Join Asheesh Advani
Save time, money, and headaches! Learn how to better manage your business' finances! Talk to the expert, Asheesh Advani. Join us for an Ask the Expert event with Asheesh Advani, President and CEO of CircleLending!
***This event is closed. You will not be able to ask questions but you can still read the posts.
I have a successful 3 year old restaurant business with 5 locations and a management company; gross sales between $5M and $5.5M and growing 8 to 12 % annually. I am carrying about $740,000 in debt on (2) 7 year SBA 7a loans at 2.5 over prime and a private finance deal at 6% for about $160k.
Net cash flow is about $500,000. So far I have opened a new location every year at a cost of ~$400K.
What do you think about my debt structure. Should I start paying down aggressively and slow down growth for a couple of years or is the debt load acceptable and I should concentrate on accumulating assets using moderate debt financing?
I am 46 with no retirement plans and only very moderate mortgage debt.
I look forward to answering your questions this week. Start-up financing is a topic that is near and dear to me, having raised money to launch CircleLending (www.circlelending.com) from almost every type of investor under the sun! I have been so engrossed in this topic that I ended up writing a book of topic of raising capital, entitled Investors in Your Backyard (Nolo Press, www.nolo.com). I hope that I can share some useful information with you this week that will be help you succeed.
Your question is best answered by assessing your risk profile. Your debt servicing costs are low enough that your cash flow apparently gives you sufficient cushion to make your payments and leave enough left over to finance your expansion. But the restaurant business is notoriously fickle. If your risk profile makes you want to hedge your bets, pay down your debt and lower your payments to weather a future downturn. Since you have been successful in growing your business to 5 locations in 3 years, you appear to have the skills and ambition to grow rapidly. If your tolerance for risk is as aggressive as your recent growth, then I see know reason to pay down your debt unless your next few locations are more capital intensive or less attractive than your previous locations.
Question:
Home equity loan for small business Apr 10, 2007 09:28 am
Hi Asheesh I was wondering, are there advantages/disadvantages to using a home equity loan account to help manage cash flow for a very small 1-person LLC run out of the home?

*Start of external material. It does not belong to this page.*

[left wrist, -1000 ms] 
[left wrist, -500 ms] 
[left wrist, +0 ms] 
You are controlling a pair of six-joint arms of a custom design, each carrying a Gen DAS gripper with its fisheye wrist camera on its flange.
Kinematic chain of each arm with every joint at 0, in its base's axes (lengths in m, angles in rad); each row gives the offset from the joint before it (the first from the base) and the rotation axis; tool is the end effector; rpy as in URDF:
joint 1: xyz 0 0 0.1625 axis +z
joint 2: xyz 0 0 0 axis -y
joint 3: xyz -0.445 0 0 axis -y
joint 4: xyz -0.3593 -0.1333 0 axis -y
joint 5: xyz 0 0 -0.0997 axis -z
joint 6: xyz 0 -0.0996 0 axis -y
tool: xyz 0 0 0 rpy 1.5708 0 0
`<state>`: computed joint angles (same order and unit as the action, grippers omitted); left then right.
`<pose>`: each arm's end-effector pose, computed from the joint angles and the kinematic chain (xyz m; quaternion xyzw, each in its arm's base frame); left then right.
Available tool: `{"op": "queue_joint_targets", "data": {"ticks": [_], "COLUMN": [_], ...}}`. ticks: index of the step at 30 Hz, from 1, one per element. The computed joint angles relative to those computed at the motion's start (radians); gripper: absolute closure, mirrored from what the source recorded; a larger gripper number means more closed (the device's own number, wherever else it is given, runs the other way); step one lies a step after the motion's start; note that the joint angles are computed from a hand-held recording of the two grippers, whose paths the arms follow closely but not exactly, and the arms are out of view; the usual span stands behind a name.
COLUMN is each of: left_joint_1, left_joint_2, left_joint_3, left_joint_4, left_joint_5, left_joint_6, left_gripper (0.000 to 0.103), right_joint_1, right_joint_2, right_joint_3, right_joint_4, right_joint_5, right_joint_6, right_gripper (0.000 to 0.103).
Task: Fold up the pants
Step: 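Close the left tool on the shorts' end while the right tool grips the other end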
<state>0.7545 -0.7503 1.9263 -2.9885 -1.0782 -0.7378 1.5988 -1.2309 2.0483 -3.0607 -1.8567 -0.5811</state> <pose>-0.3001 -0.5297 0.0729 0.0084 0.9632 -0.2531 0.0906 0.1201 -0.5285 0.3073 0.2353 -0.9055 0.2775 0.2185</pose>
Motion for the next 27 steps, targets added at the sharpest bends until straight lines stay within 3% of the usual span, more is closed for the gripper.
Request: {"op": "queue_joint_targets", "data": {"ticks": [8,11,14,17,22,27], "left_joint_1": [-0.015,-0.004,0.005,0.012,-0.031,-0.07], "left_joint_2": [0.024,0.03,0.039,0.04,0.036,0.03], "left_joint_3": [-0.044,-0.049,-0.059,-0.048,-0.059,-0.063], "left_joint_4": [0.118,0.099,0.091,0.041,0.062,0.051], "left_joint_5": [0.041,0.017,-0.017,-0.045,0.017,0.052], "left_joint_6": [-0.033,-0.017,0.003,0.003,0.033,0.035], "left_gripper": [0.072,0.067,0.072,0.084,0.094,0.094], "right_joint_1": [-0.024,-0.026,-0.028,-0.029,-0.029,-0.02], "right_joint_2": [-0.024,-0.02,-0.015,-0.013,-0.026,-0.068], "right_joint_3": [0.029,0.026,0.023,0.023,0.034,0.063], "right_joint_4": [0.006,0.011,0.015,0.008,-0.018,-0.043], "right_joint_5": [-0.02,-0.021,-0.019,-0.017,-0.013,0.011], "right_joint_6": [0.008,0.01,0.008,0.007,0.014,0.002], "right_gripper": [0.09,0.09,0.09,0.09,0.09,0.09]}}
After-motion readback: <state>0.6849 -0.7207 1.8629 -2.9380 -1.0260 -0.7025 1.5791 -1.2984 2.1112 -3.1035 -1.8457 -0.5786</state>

It seems the loan, if used for and paid for exclusively by the business, can be attributed to the business for tax purposes per a certain tax fed loophole.
The disadvantages I can see are obviously putting the home at risk if the business fails and lack of use of that home equity for other purposes.
Any thoughts/opinions on this cash flow assistance method?
Using a HELOC is not at all uncommon as a way to smooth the bumpy road of small business cash flow. Along with loans from relative and friends, and credit card debt, a HELOC is a frequent solution to a cash flow problem.
Pros
-Great flexibility, you get what you need, when you need it and repay the line according to your business’ cash flow.
-Quick and cheap to get, with low set-up costs/application fees.
-Interest rate may be lower than other forms of consumer and small business credit, like credit cards or microloans.
-Interest paid may be tax deductible.
Cons
-Your home could be in jeopardy if things don’t go well with your business. Make sure you (and your family) are comfortable with the risk.
-The rate is pegged to prime. HELOC rates are about 7-8% now, pretty good for small business credit, but unless you find a hybrid with a fixed rate, you’re at the mercy of the Fed.
Question:
How to valuate a business. Apr 10, 2007 02:32 pm
Good morning,
I own a small screen printing company. There is a golden opportunity for me to purchase a year-old apparel company that has so far, sold exclusively online. The owner has had dozens of requests from retail stores wanting to carry his clothing, including national chains, but he is too busy with other projects and wants someone to buy and expand it.
The problem is finding an investor for startup costs. I can't qualify for a large enough loan, and if an investor wants to valuate this business according to a P&L sheet, the asking price seems too high. They have made money, but little more than their startup costs. It's real value is how celebrity endorsements have created a huge market demand. The current owner knows many famous musicians, comedians and artists who all wear his clothes on stage and TV. We share the same vision and agree that I'm the right person to take this brand national, but I can't afford both his asking price nor startup/expansion costs.
How can I show an investor how valuable this opportunity is when "the numbers" don't necessarily add up? How do you put a value on an endorsement?
Thank you,
Tom
The accounting term for what you’re talking about is “goodwill.” When intangible assets like reputation, personal contacts, endorsements or a strong brand provide a company a competitive advantage, the difference between the tangible assets and the valuation shows up on the company balance sheet as goodwill.
Typically the only time goodwill is really valued is during an acquisition, as the difference between the tangible assets and the purchase price of the company.
To get potential business angels or family investors to adequately value the owner’s personal contacts and endorsement will probably take significant selling and strong personal relationships on your part. One thing you can do is to get letters of intent or even contracts from some of the prospective buyers to prove the “huge market demand” and “dozens of requests”.